Many languages avoid these issues in small frequenty called functions by using inlining, which is essentially what you do above.
Python does not do inlining. The closest thing you can do is use macros to replace the function calls.
This sort of performance issue is better served by another language, if you need the sort of speed gained by inlining (mostly marginal, and sometimes detremental) then you need to consider not using python for whatever you are working on.
There is a good technical reason why what you suggested is impossible. In Python, functions, constants, and everything else are accessible at runtime and can be changed at any time if necessary; they could also be changed by outside modules. This is an explicit promise of Python and one would need some extremely important reasons to break it.

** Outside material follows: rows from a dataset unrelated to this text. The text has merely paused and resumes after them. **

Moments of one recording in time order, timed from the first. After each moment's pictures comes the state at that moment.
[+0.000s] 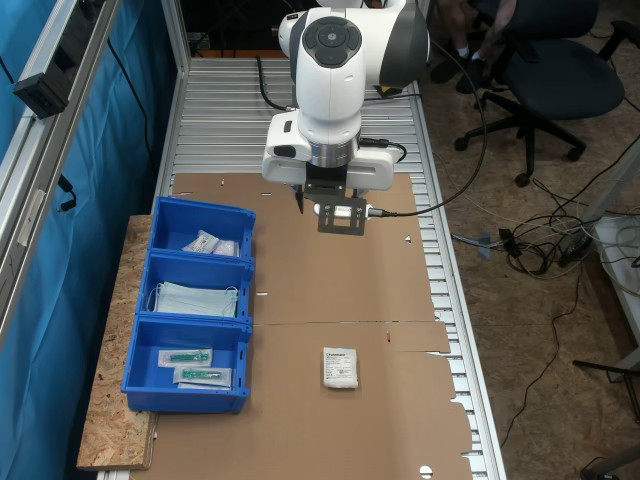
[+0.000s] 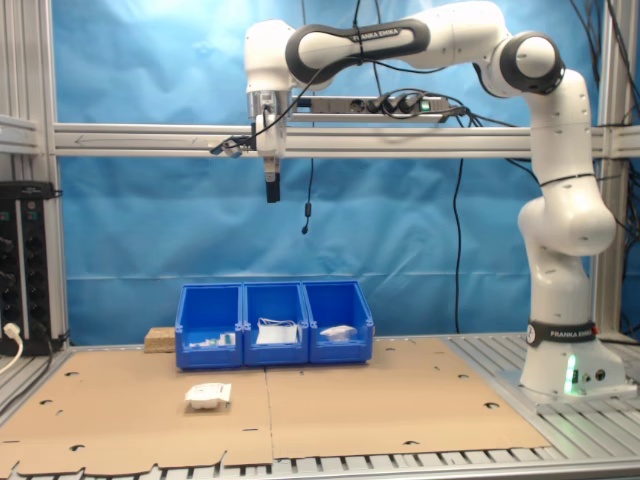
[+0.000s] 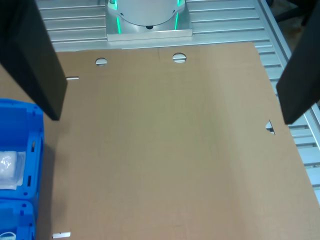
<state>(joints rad) -0.01 0.08 -0.08 -1.69 0.01 1.74 0.85</state>
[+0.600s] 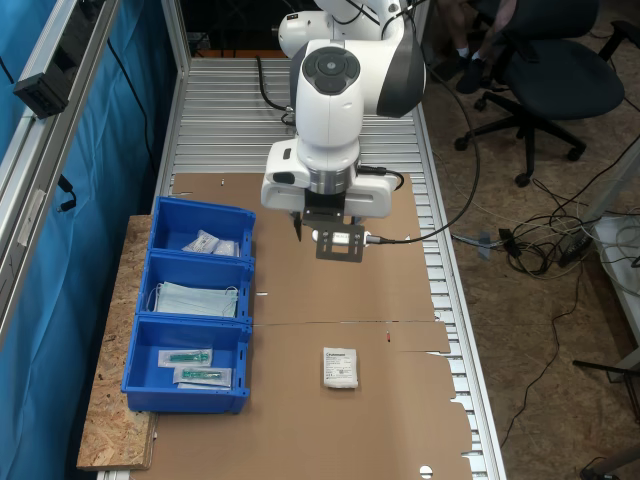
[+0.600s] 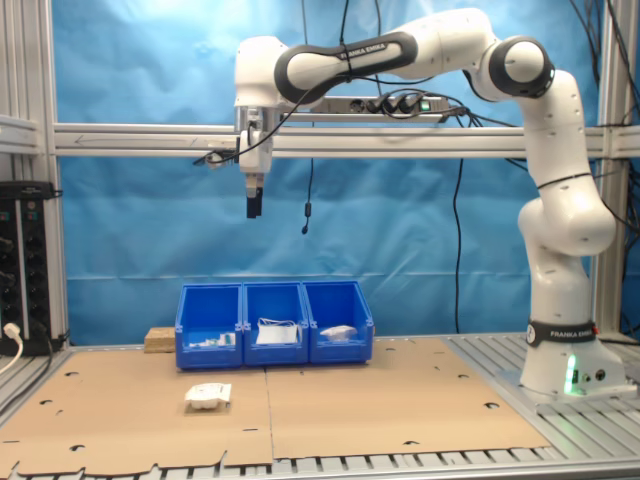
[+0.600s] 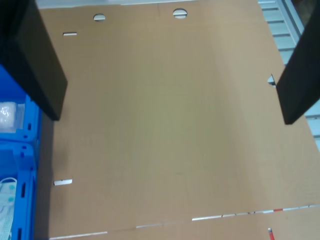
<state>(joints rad) -0.01 0.15 -0.08 -1.69 0.01 1.89 0.85</state>
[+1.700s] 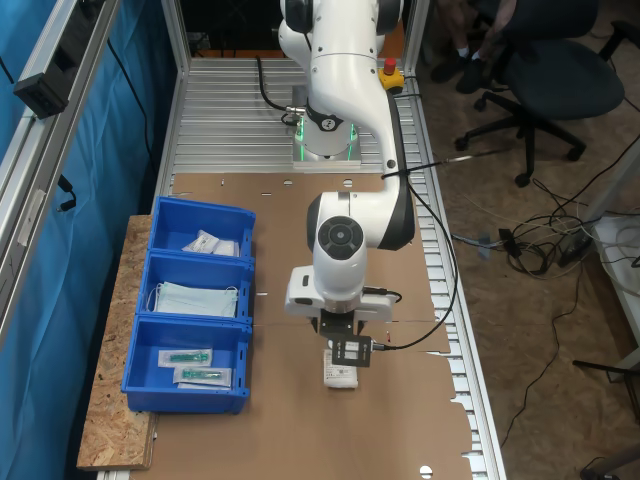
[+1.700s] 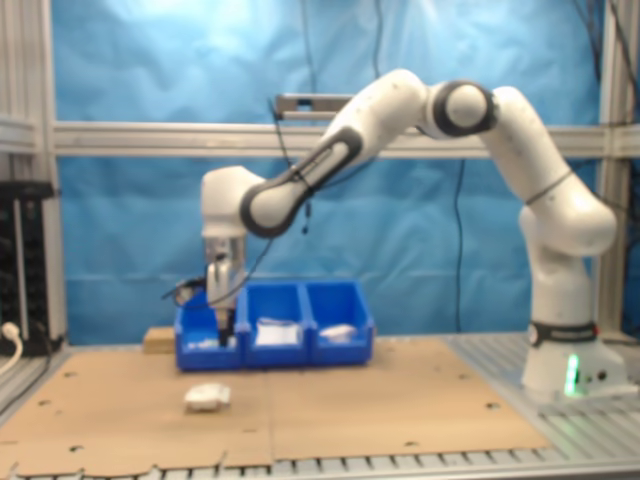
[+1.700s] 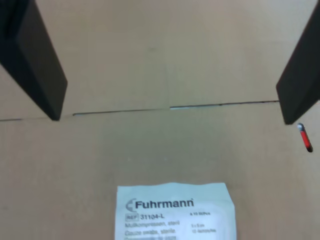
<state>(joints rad) -0.01 0.57 -0.03 -1.70 0.05 2.27 0.85</state>
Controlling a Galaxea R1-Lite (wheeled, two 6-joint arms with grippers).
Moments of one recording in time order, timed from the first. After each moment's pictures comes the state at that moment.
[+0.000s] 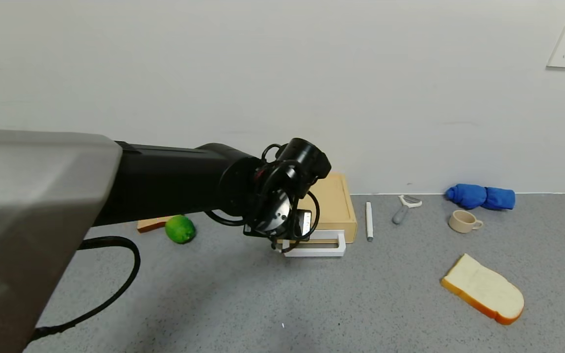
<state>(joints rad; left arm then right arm) -0.70 2.13 -1.77 0.57 0.41 -0.46 0.00 0.00 0.00 0.00 0.01 0.03</state>
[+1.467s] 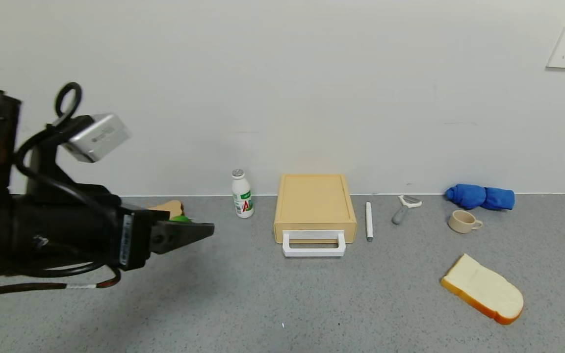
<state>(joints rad) -0.40 1.29 -1.02 0.22 -0.14 -0.10 0.00 0.00 0.00 0.00 0.01 0.03</state>
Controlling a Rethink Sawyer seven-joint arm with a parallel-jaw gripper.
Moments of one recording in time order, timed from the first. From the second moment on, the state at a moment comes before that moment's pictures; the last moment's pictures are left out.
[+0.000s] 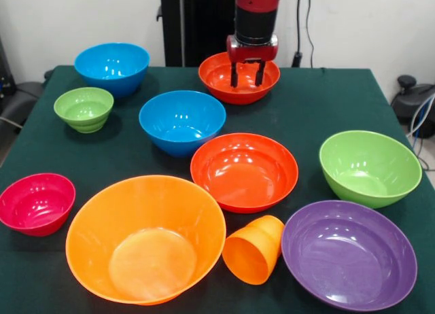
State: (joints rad) arm -0.18 -0.43 -0.05 2.09 -0.48 -0.04 1.90
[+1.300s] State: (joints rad) arm -0.16 -0.64 -0.01 2.18 -0.37 0.11 1.90
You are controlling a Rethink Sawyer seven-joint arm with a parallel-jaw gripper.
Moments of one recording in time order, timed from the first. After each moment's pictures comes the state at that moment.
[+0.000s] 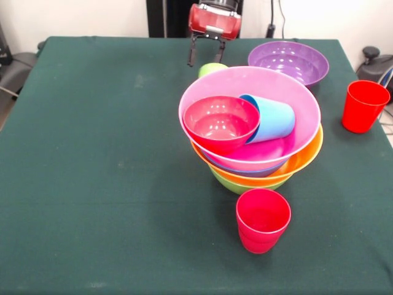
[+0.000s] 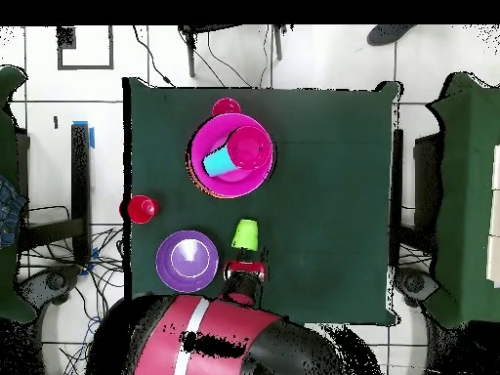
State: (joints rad) arm -0.14 -0.33 -0.19 2.24 -0.08 -1.01 1.60
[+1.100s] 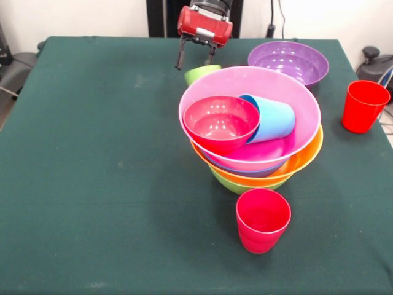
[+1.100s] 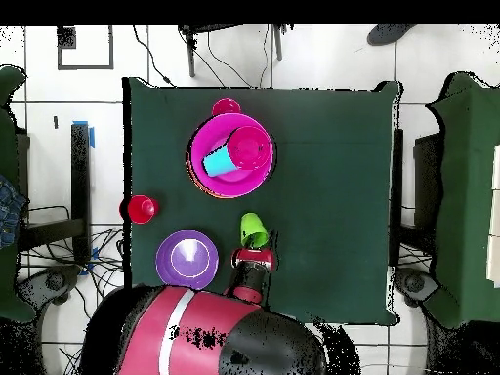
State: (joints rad) arm -0.11 -0.27 -0.26 2.17 -0.07 -1.21 1.60
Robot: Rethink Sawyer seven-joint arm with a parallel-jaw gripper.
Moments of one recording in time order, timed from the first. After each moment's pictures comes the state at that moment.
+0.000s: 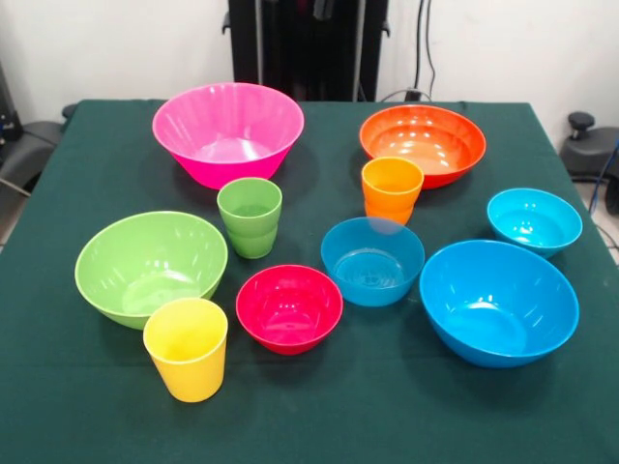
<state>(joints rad) -0.17 -1.01 -0.13 1.74 -0.10 0.73 2.12</state>
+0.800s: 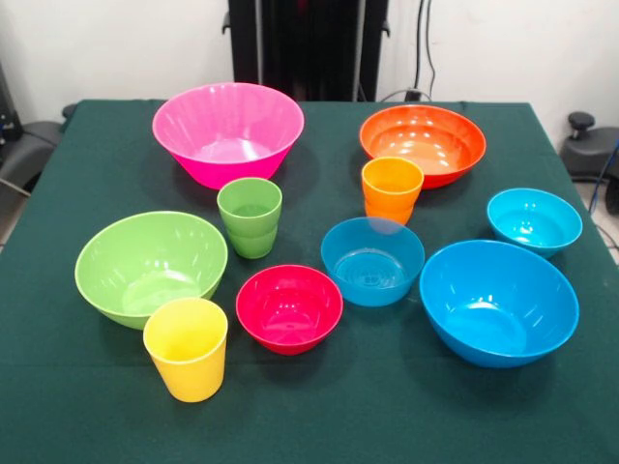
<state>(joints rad) -0.16 -1.12 -0.13 1.65 -0.04 1.00 2.12</state>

For example, here's the common logging idiom:
# beginning of the file xxx.py
log = lambda *x: None
def something():
...
log(...)
...
(here log does nothing), and then at some other module or at the interactive prompt:
import xxx
xxx.log = print
xxx.something()
As you see, here log is modified by completely different module --- or by the user --- so that logging now works. That would be impossible if log was optimized away.
Similarly, if an exception was to happen in make_legal_foo_string (this is possible, e.g. if x.__str__() is broken and returns None) you'd be hit with a source quote from a wrong line and even perhaps from a wrong file in your scenario.
There are some tools that in fact apply some optimizations to Python code, but I don't think of the kind you suggested.